ABOUT THIS EXERCISE: Return the whole listing unchanged. Drop the images.

┌──

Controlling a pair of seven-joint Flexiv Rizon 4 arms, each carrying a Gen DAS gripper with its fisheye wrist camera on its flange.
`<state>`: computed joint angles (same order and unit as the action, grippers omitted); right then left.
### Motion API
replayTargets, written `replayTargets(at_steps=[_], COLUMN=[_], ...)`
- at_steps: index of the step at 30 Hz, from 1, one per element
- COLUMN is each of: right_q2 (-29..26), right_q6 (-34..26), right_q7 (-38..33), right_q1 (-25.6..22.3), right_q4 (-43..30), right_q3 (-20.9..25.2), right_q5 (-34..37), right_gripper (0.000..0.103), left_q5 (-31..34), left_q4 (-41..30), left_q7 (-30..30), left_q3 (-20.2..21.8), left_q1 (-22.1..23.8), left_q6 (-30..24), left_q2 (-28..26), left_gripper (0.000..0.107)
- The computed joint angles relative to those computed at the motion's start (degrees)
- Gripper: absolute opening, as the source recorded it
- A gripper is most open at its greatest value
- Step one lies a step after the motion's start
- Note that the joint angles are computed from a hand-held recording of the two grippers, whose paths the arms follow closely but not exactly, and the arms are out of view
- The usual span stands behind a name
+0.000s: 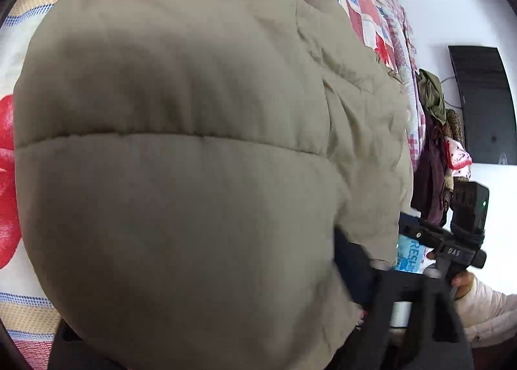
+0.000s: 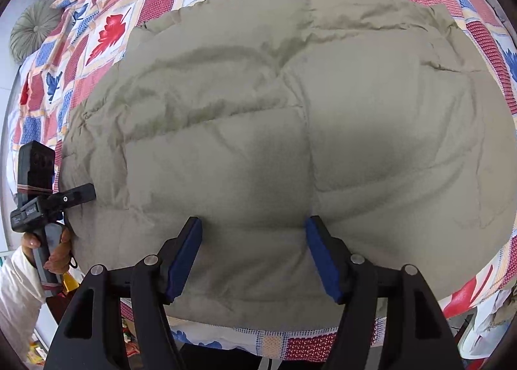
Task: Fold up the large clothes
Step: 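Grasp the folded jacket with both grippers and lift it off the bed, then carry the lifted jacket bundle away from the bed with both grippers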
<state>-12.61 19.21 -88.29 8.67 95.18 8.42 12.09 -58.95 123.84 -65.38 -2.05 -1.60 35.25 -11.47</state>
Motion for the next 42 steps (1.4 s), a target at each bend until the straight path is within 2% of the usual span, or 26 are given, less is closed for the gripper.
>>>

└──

RESPONSE:
Controlling a pair of seven-joint Flexiv Rizon 4 arms, each carrying a Gen DAS gripper with its fisheye wrist camera on its flange.
`<state>`: computed joint angles (same order and unit as the action, grippers omitted); right then left.
### Motion API
replayTargets, written `replayTargets(at_steps=[_], COLUMN=[_], ...)`
- at_steps: index of the step at 30 Hz, from 1, one per element
- COLUMN is each of: right_q2 (-29..26), right_q6 (-34..26), right_q7 (-38..33), right_q1 (-25.6..22.3), right_q4 (-43..30), right_q3 (-20.9..25.2), right_q5 (-34..37), right_gripper (0.000..0.103), left_q5 (-31..34), left_q4 (-41..30), left_q7 (-30..30), left_q3 (-20.2..21.8), left_q1 (-22.1..23.8), left_q6 (-30..24), left_q2 (-28..26), left_gripper (0.000..0.107)
- The computed joint angles relative to those computed at the motion's start (degrees)
- Gripper: absolute opening, as the source recorded it
- A gripper is most open at its greatest value
- Step one lies a step after the motion's start
- Note that the joint angles are computed from a hand-held recording of the two grippers, whose paths the arms follow closely but not exactly, and the arms are out of view
- The usual span stands behind a name
+0.000s: 
+0.000s: 
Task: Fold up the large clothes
Step: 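Grasp the folded jacket with both grippers and lift it off the bed, then carry the lifted jacket bundle away from the bed with both grippers
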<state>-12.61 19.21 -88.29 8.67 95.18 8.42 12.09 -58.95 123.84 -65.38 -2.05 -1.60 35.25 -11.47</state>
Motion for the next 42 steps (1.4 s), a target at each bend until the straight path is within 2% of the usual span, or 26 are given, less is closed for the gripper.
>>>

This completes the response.